POLITIK

KPU Pastikan DPT Ganda Selesai 1,5 Bulan

×

KPU Pastikan DPT Ganda Selesai 1,5 Bulan

Sebarkan artikel ini

JAKARTA– Komisi Pemilihan Umum (KPU) RI mengapresiasi masukan dan saran semua pihak yang sudah ikut berpartisipasi mengawasi hasil pendataan Daftar Pemilih Tetap (DPT) untuk Pemilu 2019. Komisioner KPU RI Pramono U Tanthowi menilai, masukan dan saran semua pihak, baik dari Bawaslu, elemen masyarakat, Partai Politik peserta pemilu 2019, menjadi bahan pertimbangan KPU. Bahkan, Ia menegaskan KPU RI sangat terbuka untuk menerima saran dan masukan. “Kita sangat terbuka untuk menerima masukan-masukan itu,” ungkap Komisioner KPU RI Pramono U Tanthowi di Cirebon, Rabu (26/9)

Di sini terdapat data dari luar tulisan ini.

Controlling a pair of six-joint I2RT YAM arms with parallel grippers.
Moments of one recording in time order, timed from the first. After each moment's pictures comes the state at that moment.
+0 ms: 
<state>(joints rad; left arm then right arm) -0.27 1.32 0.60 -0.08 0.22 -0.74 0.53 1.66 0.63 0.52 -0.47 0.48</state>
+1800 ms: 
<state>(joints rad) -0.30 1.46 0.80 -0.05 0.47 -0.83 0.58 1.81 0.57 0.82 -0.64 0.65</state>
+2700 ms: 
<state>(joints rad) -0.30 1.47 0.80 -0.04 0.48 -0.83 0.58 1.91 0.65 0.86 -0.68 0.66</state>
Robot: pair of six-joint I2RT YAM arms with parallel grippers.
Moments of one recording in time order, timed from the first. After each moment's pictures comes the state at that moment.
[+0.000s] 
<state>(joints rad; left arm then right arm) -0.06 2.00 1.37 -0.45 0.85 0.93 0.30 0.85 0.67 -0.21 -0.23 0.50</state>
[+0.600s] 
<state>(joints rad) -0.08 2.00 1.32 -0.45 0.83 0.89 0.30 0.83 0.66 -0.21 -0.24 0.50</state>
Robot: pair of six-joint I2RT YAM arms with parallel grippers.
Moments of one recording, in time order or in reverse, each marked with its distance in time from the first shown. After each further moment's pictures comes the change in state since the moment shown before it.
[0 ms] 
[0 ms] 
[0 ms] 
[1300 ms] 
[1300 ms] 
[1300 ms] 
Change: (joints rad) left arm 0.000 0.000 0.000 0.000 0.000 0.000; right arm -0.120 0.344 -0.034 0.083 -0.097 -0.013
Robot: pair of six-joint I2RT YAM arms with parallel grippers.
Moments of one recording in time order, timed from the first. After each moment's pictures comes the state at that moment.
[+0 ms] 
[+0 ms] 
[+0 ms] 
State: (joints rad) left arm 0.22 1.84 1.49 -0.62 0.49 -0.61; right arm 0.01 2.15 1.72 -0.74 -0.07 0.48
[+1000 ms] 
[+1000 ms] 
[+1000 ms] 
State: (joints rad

“Kita terbuka untuk menerima masukan dari Bawaslu, Partai Politik. Jika ditemukan data ganda atau warga yang belum masuk dalam DPT,” tambahnya.

Bank bjb Tandamata

Sebelumnya, KPU RI telah menetapkan DPT sesuai hasil verifikasi dan validasi badan penyelenggara pemilu tingkat Provinsi dan Kabupaten/Kota. Namun, akhirnya atas masukan dari Bawaslu dan Parpol, DPT akan dilakukan perbaikan ulang (pencermatan). Berdasarkan kesepakatan, antara Bawaslu RI dan Kemendagri dengan dihadiri Komisi II DPR RI dan perwakilan Parpol, DPT akan divalidasi ulang (pencermatan) selama 2 bulan ke depan. “Ini kan kita masih punya waktu 1,5 bulan lagi. Kemarin kan disepakati 2 bulan. Kita masih melakukan penyisiran di tingkat provinsi Kabupaten/Kota,” kata Ia

Menurutnya, data ganda itu terbagi 2 jenis. Ada data identik ganda, ada juga data berpotensi ganda. Kalau yang dimaksud data berpotensi ganda, maka pencermatannya langsung ke lapangan. Sebab, akan secara otomatis terlihat dalam sistem. “Jadi data-data itu tidak serta merta langsung di eksekusi oleh KPU, tetapi diterima lalu dichek dengan sistem kita. Dan dari sistem itu akan ketahuan, ini benar-benar ganda identik atau berpotensi,” paparnya.

Berbeda dengan data identik ganda, sangat mudah diketahui. Data identik itu setidaknya dapat dilihat dari 9 elemen (hal), yaitu Nomor Kartu Keluarga, NIK, Nama, Tanggal Lahir, Tempat Lahir, Jenis Kelamin, Jenis Disabilitas, dan lain-lain. “Identik itu bila 9 elemen yang ada di DPT itu sama,” jelasnya.

Begitu pula, jika yang sama hanya beberapa elemen saja, misalnya ada 3-4 dari 9 elemen saja yang sama, maka KPU melakukan croschek (pencermatan) ke lapangan. Dan itu yang disebut dengan berpotensi ganda. “Nah kalau yang potensi ini, kita lakukan ke lapangan kita cek orang nya benar ganda atau tidak,” tandasnya.